Snakes combine vertical and lateral bending to traverse uneven terrain

TL;DR

This study reveals that snakes use a combination of vertical and lateral body bending to effectively traverse complex 3-D terrains, enhancing stability and propulsion.

Contribution

It provides the first detailed analysis of how snakes combine vertical and lateral bending in 3-D terrain, informing snake robot design.

Findings

Snakes maintain stability with minimal slip angle.

Approximately equal use of vertical and lateral bending for propulsion.
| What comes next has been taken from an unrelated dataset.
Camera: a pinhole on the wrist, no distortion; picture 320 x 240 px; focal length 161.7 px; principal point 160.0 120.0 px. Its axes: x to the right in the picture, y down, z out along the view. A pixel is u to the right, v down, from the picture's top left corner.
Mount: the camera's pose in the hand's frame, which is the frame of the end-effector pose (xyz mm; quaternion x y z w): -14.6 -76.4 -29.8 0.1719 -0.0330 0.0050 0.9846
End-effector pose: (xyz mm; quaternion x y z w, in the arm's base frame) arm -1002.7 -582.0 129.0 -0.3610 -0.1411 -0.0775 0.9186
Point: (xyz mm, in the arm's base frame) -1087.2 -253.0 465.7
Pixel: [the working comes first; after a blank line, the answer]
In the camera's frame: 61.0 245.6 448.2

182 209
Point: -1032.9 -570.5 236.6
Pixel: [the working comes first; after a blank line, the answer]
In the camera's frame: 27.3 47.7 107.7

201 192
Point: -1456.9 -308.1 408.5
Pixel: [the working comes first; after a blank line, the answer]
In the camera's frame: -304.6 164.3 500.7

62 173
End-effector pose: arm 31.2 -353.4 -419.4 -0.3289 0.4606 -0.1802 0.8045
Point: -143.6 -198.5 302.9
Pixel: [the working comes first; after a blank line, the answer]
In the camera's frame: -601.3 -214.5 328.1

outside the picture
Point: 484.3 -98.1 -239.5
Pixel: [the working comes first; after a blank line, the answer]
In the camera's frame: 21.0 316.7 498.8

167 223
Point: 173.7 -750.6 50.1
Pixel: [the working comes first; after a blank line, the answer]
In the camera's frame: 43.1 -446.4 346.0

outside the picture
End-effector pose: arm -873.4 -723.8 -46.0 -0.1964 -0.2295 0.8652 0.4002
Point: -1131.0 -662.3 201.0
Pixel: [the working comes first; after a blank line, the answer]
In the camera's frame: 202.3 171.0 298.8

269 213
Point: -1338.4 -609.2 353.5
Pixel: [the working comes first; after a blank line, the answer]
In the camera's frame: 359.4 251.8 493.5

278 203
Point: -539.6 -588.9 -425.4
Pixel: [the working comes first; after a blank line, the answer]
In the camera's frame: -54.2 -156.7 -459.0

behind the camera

Snakes prefer moving through valleys with higher neighboring blocks.

Abstract

Terrestrial locomotion requires generating appropriate ground reaction forces which depend on substrate geometry and physical properties. The richness of positions and orientations of terrain features in the 3-D world gives limbless animals like snakes that can bend their body versatility to generate forces from different contact areas for propulsion. Despite many previous studies of how snakes use lateral body bending for propulsion on relatively flat surfaces with lateral contact points, little is known about whether and how much snakes use vertical body bending in combination with lateral bending in 3-D terrain. This lack had contributed to snake robots being inferior to animals in stability, efficiency, and versatility when traversing complex 3-D environments. Here, to begin to elucidate this, we studied how the generalist corn snake traversed an uneven arena of blocks of random height variation 5 times its body height. The animal traversed the uneven terrain with perfect stability by propagating 3-D bending down its body with little transverse motion (11{\deg} slip angle). Although the animal preferred moving through valleys with higher neighboring blocks, it did not prefer lateral bending. Among body-terrain contact regions that potentially provide propulsion, 52% were formed by vertical body bending and 48% by lateral bending. The combination of vertical and lateral bending may dramatically expand the sources of propulsive forces available to limbless locomotors by utilizing various asperities available in 3-D terrain. Direct measurements of contact forces are necessary to further understand how snakes coordinate 3-D bending along the entire body via sensory feedback to propel through 3-D terrain. These studies will open a path to new propulsive mechanisms for snake robots, potentially increasing the performance and versatility in 3-D terrain.